Sánchez Camacho: Alicia en los pasillos

¿Existe una forma de decir volvamos a empezar y discutamos, por ejemplo, lo del Pacto Fiscal? Pues por lo visto sí. Sánchez-Camacho lo está haciendo, by the face. Hace falta perfil, pero, aunque ella lo tiene, no le bastará. La presencia residual del PP en Catalunya da para Camargates de papel couché y poco más. Ya en tiempos de Piqué y Francesc Vendrell era complicado entenderles; no digamos en la etapa de Aleix Vidal-Quadras (intento de eurodiputado de Vox, a la sazón), un señor que tuvo que marcharse el día que Jordi Pujol financió el agujero del PP catalán. Manuel Fraga se tragó los estragos de su partido en las elecciones catalanas del 1984, aquellas que satisfizo Javier de la Rosa desde la Banca Garriga Nogués, con trasiego de maletas a cargo de Enrique Lacalle, entonces concejal pepero y hoy presidente del Meeting Point.

El PP siempre ha sido la misma murga. Huele a rancio y suena todavía a Eduardo Tarragona, aquel expeditivo self made man de los tercios familiares, que repartía octavillas con esta leyenda marmota: «Hablemos claro. Al pan, pan y al vino, vino». Sonaba mal con Alberto Fernández-Díaz, niño pamplonica del Colegio del Pilar y hermano de ministro; e incluso daba pereza acercarse  a la sede popular de la calle Urgel de Barcelona a ver a Piqué, el hombre brillante. No digamos ahora, con la Camacho, acompañada del florentino Enric Millo y de Jordi Cornet, sabueso-tractor de su bancada.

1

Alicia es una mujer de empeine alto, domino del pasillo y escasa mirada. Lo ha sido todo en el PP catalán. Apareció para cicatrizar el fracaso sonoro de Montserrat Nebrera, la lista del naufragio. Y ahora se apoya en el antebrazo de Millo un ex social cristiano con un pasado oscuro en Unió Democrática (UDC), partido bisagra, cruce de caminos entre colegios mayores, a la sombra de Duran Lleida. Junto a la vasca María San Gil y al canario José Manuel Soria, Alicia redactó la ponencia del XVI Congreso nacional del PP. Después de aquello, Mariano la colocó. Y ella respondió: Alicia obtuvo 18 escaños en el Parlament en 2010 y repitió, en 2012, con 19 escaños y 471.197 votos, todo un record.

Sabe dar y tomar. Nacida en Barcelona, cambalachea a la gallega. Se toma mal las confesiones inconfesables de los Bárcenas y compañía sobre la financiación ilegal probada de su partido; pertenece a la estirpe catalana de los supuestos amigos del reo fiscal Rodrigo Rato, una larga lista en la que nunca faltan los Millán Mestre y Juan Rosell (presidente de CEOE), prebostes de la patronal que ayudaron al PP a laminar las cámaras de comercio y las cajas de ahorro.

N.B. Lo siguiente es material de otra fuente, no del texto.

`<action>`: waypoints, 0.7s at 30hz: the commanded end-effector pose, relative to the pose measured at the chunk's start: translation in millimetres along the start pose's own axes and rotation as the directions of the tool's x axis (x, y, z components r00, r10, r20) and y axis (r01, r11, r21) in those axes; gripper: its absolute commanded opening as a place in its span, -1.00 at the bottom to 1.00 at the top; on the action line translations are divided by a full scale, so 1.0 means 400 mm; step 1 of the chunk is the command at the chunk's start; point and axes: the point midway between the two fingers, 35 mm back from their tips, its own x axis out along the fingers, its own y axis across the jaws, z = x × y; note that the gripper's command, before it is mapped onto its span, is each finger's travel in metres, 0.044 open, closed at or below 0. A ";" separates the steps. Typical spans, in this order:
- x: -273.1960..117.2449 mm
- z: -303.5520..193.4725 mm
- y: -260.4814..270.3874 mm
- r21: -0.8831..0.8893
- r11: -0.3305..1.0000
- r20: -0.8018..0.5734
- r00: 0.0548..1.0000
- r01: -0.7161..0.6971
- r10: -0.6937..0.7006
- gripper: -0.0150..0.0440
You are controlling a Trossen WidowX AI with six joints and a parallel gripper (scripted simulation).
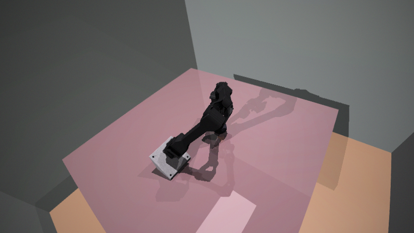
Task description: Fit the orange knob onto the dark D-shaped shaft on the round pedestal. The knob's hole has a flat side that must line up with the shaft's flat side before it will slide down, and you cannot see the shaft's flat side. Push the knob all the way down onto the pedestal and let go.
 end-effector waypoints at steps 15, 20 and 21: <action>0.001 -0.002 0.002 -0.004 1.000 -0.001 1.000 -0.003 0.003 -0.49; -0.004 -0.002 0.002 0.011 1.000 -0.001 1.000 -0.003 0.003 -0.49; -0.009 -0.002 0.003 0.022 1.000 -0.001 1.000 -0.003 0.003 -0.49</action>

El pasado jueves, mientras Moncloa echaba a Rato a los leones, la sede catalana del PP, cerrada a cal y canto, revivía el temblor nervioso de Génova: se habían cargado a la bicha. Desde que Rato abandonó el FMI sin dar explicaciones, los barones del PP, incluida Alicia,  tratan de evitar su regreso. Zascandil, simpática y vestida en Santa Eulalia –conjunta amarillos y ocres con el negro taxi–, Alicia es abogada de profesión y profesional de la empatía. La hija del comandante Camacho, que tuvo mando en plaza en el Protectorado de Marruecos, tiene carácter. Pero no controla su instinto catalanófobo ni su toque xenófobo, alineada con el alcalde de Badalona, García Albiol, hombre lagarto del PP; feo, feo. Ella adora el pasquín badalonés –¿Tu barrio es seguro? pintó la derecha en las calles litorales– y, para mejor honra del odio a la diferencia, vinculó a los ciudadanos rumanos asentados en el municipio con la delincuencia. Profesa la fe de la ciudadanía intransigente, entre el modelo vigatano de Josep Anglada y el estilo lepeniano del viejo  Jean Marie. Presume de conocer la entraña judicial que gobierna nuestros destinos: «Tengo un fiscal de confianza en lo del Palau», verbalizó un día, convencida de que la llave de su partido lo abre todo, desde la voluntad de la Fiscal del Estado, Consuelo Madrigal, hasta los tejemanejes  de un Consejo General del Poder Judicial, de mayoría  conservadora.

Mujer de tronío y salto de cama, la Camacho tira de perfil egipcio –nariz ladina, pómulo saltarín y morro trabajado– para convencernos  de que su partido propugna algo. Nada menos que la vuelta al Pacto Fiscal, para salir del atolladero de una independencia en estado de letargo.